§ The problem
Please output exactly the lines from the one containing "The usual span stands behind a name" through the last line of the records, both included.

**** Provided entries ****

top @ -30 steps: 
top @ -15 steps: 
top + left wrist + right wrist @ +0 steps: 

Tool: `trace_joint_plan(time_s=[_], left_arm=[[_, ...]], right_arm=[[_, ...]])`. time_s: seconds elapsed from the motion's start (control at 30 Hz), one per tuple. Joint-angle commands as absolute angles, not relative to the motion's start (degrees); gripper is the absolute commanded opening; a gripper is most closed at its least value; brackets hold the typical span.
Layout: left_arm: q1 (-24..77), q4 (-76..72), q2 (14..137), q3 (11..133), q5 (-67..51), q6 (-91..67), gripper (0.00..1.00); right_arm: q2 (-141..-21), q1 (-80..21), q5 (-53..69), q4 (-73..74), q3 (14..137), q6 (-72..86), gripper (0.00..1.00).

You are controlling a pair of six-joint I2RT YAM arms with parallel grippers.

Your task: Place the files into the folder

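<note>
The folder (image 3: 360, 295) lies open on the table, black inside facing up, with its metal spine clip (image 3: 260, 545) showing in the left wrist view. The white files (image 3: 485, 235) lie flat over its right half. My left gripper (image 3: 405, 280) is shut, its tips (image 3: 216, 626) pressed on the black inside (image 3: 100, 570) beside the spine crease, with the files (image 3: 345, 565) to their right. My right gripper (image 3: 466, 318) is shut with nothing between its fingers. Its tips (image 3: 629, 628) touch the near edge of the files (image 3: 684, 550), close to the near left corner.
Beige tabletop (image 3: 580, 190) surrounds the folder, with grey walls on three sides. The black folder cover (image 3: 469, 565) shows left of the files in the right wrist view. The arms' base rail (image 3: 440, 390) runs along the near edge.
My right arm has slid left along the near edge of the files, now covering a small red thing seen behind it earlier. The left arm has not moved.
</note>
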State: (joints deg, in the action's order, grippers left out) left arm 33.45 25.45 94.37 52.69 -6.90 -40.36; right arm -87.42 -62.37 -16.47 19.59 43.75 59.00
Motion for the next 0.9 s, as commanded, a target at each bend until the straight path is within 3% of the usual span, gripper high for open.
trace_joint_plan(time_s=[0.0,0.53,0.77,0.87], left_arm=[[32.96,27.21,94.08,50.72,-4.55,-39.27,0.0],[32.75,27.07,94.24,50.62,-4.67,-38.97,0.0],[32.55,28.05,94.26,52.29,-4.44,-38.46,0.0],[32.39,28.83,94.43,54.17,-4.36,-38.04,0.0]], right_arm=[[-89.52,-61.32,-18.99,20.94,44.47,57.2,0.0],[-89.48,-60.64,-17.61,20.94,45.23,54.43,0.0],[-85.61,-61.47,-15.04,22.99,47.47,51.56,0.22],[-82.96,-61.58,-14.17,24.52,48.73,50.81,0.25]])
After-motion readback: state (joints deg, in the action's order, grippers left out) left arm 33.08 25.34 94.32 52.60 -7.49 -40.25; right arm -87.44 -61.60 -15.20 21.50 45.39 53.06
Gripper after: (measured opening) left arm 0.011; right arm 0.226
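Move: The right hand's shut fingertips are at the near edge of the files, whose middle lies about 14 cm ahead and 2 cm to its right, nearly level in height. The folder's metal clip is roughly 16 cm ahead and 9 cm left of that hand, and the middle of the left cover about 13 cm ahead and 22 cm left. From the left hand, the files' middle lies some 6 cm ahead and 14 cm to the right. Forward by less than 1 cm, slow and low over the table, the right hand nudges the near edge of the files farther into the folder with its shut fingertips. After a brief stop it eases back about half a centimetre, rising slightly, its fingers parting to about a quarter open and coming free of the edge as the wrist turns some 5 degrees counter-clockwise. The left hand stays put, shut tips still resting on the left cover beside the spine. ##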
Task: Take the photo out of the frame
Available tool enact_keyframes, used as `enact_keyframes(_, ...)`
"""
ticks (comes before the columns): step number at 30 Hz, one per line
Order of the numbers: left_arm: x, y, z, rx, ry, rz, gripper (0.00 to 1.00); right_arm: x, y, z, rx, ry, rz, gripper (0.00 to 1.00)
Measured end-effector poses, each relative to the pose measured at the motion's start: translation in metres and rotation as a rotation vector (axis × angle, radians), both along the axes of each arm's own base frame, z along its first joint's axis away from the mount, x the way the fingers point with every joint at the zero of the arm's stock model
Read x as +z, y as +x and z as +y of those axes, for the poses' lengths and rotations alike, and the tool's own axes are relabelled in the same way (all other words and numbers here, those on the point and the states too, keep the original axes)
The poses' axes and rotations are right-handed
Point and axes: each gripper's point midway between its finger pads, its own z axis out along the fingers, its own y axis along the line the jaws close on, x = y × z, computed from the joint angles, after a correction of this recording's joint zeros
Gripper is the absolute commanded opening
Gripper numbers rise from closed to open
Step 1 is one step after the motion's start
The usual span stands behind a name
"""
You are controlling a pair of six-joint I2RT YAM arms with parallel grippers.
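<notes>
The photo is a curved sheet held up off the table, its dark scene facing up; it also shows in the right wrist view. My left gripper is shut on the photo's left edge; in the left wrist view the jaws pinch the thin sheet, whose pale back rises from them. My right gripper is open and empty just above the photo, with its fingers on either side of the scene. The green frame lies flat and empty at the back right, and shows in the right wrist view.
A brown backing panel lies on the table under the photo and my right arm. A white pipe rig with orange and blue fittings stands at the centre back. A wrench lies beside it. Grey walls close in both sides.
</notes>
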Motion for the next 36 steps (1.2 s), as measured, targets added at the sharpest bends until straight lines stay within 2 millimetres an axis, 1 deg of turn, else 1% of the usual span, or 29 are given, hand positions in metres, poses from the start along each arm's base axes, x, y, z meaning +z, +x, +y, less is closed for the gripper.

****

§ Response below
The usual span stands behind a name
"""
You are controlling a pair of six-joint I2RT YAM arms with parallel grippers.
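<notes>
The photo is a curved sheet held up off the table, its dark scene facing up; it also shows in the right wrist view. My left gripper is shut on the photo's left edge; in the left wrist view the jaws pinch the thin sheet, whose pale back rises from them. My right gripper is open and empty just above the photo, with its fingers on either side of the scene. The green frame lies flat and empty at the back right, and shows in the right wrist view.
A brown backing panel lies on the table under the photo and my right arm. A white pipe rig with orange and blue fittings stands at the centre back. A wrench lies beside it. Grey walls close in both sides.
</notes>
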Motion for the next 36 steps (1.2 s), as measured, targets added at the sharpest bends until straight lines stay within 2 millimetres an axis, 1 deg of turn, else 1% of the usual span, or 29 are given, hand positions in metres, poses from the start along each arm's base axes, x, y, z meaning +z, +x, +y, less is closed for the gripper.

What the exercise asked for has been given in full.